Неожиданно вечернюю тишину и спокойствие нарушил насмешливый, звонкий голос:
- Слабак, - произнес голос всего одно слово, но оно заставило Павла вскочить со скамейки. Он бы решил, что это ему показалось, но этот же голос добавил: - Превосходно. Вот ты и встал.
- Кто здесь? – выпалил Павел и огляделся. Он заглянул даже под скамейку, но не увидел никого, кроме плегавой вшивой собачонки с разодранным ухом, рывшейся в мусорном бачке. Дворняжка эта высунула морду из бачка, держа в зубах консервную банку. Поставив ее на скамейку, она села и внимательно посмотрела на парня.
- А кого бы ты хотел увидеть? – снова прозвучал голос, и Павел готов был поклясться, что в такт словам собачонка открывала и закрывала рот.
- Вы это мне? – окончательно сконфузился парень, продолжая с надеждой оглядываться по сторонам и невольно отшагнув от собаки.
- А здесь есть кто-то еще?
Теперь он был уверен, что отвечают именно на его вопросы.
- Тогда кто вы?
- Да погляди же ты вниз, остолоп.
Так и есть. Говорила именно эта собачонка, и Павел решил, что он повредился умом, когда так долго мучил себя одиночеством.
- ТЫ не можешь говорить, - наконец, изрек он.
- Позволь, но ведь я говорю, и это уже противоречит твоему утверждению. То, что я собака, не значит, что я нема, как рыба. Хотя насчет рыб я бы тоже поспорила. Внушаемые с детства стереотипы значительно портят и без того недалекому человеку жизнь, и это, в отличие от твоего утверждения, установленный факт.
- Сгинь, - выпалил Павел и отступил еще на шаг. Говорящая, но еще и ученая собака пугала его вдвойне.
- Это куда же мне сгинуть? - весело пролаяла собака и облизнула крышку банки. – Я здесь живу. А вот что здесь делаешь ты?

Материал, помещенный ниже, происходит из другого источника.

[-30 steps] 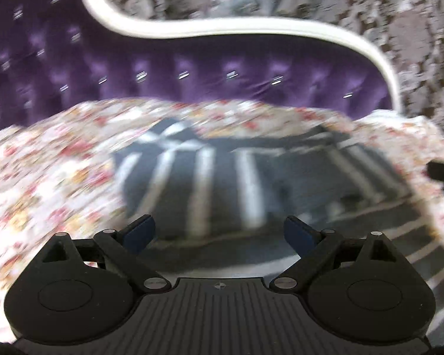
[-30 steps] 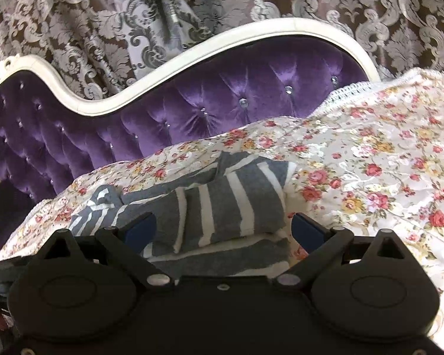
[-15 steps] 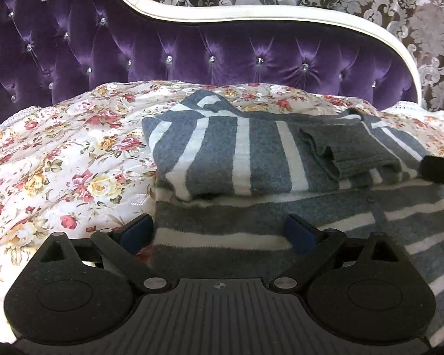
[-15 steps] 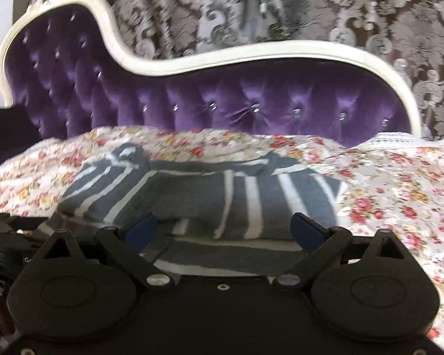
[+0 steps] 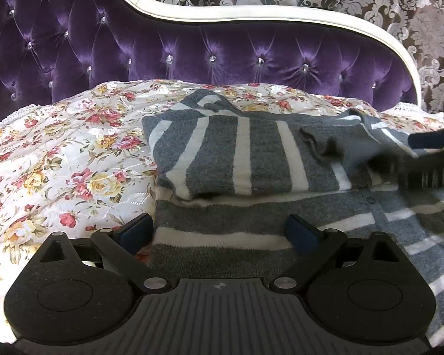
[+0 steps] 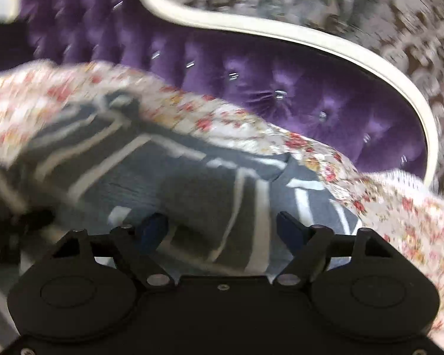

- Гуляю, - осторожно сказал Павел.
- Врешь.
- И совсем не вру, - обиделся он, - и уже иду домой.
- Да постой же ты, - воскликнула собачонка и, прихватив банку, поспешила за удаляющимся Павлом. Обогнав его, она села на тропинке, преградив путь. – Не уходи. Я так давно ни с кем не говорила, а иногда этого очень не хватает.
- Я не разговариваю с галлюцинациями.
- А я здесь при чем? Я настоящая. Вот сядь на скамейку. Сядь же, не бойся. Это займет одну минуту, не больше.
Павел на секунду задумался, но поразмыслив, что от одной минуты он ничего не потеряет, вернулся назад и исполнил просьбу.
Следом за ним собака вскочила на скамейку.
- Только ты не пугайся, - смущенно сказала она, - я щас тебя лизну, можно?
- Лучше не стоит.
- Но я все же лизну. Мне так иногда хочется делать, сама не знаю почему - и не успел Павел увернуться, как почувствовал теплый мокрый язык на собственной щеке. – Можно еще раз? – радостно воскликнула собачонка, виляя облезлым хвостом.
- Вот уж нет.
- Ладно, - понурилась она и снова принялась за банку. Казалось, теперь ее не занимает ничего, кроме еды.